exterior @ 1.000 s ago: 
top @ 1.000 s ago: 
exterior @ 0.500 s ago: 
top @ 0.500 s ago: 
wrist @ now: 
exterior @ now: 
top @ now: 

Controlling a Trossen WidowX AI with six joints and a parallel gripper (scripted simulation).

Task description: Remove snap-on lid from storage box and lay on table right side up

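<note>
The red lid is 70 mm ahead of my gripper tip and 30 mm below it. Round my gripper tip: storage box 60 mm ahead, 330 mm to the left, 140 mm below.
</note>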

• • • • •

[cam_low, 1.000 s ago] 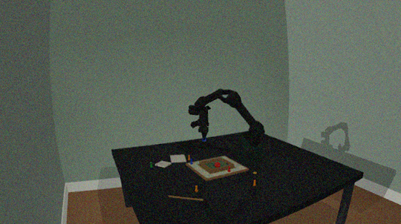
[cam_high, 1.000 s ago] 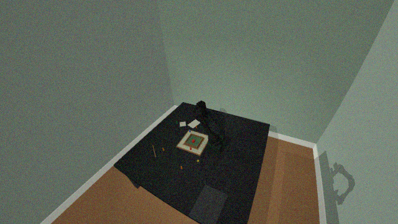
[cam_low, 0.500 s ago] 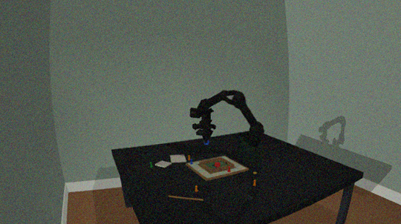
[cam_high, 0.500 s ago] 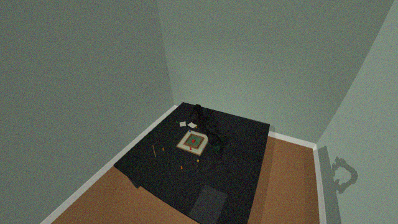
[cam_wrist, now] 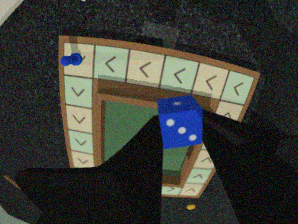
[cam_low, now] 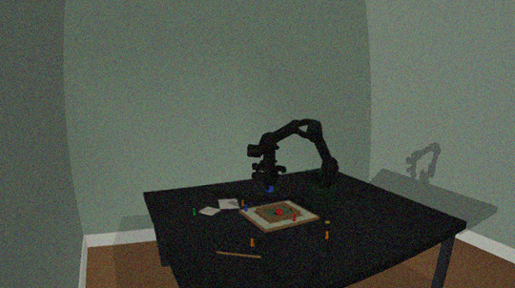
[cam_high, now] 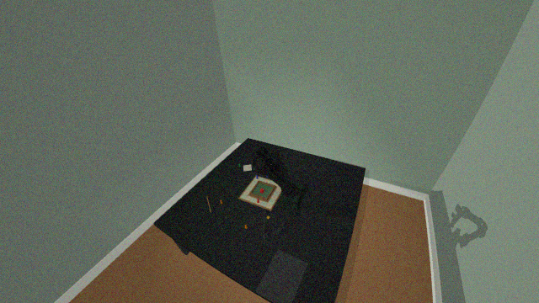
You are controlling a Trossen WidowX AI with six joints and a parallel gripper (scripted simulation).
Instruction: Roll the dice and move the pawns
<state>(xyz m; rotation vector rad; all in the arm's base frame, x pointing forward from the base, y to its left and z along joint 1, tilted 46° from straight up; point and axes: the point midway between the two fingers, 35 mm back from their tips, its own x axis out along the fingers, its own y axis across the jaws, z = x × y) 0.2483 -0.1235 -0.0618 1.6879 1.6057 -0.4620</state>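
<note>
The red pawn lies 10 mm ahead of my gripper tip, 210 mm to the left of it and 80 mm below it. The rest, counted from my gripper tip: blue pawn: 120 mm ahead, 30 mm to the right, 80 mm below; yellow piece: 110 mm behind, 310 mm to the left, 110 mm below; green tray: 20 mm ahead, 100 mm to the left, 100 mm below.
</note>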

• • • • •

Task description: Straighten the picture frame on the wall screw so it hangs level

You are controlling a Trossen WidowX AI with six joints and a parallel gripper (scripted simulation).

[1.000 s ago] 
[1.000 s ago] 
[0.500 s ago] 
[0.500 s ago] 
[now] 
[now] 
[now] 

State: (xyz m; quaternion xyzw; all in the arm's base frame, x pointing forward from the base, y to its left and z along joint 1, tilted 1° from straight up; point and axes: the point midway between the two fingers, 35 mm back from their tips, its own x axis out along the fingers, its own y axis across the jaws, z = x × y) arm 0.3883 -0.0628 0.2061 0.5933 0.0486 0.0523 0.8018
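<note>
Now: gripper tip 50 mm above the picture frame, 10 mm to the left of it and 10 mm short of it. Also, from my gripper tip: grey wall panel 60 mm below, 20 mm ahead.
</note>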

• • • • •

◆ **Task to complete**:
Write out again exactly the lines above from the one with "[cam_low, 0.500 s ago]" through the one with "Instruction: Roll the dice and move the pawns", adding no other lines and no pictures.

◆ **Answer below**:
[cam_low, 0.500 s ago] 
[cam_high, 0.500 s ago] 
[cam_wrist, now] 
[cam_low, now] 
[cam_high, now] 
You are controlling a Trossen WidowX AI with six joints and a parallel gripper (scripted simulation).
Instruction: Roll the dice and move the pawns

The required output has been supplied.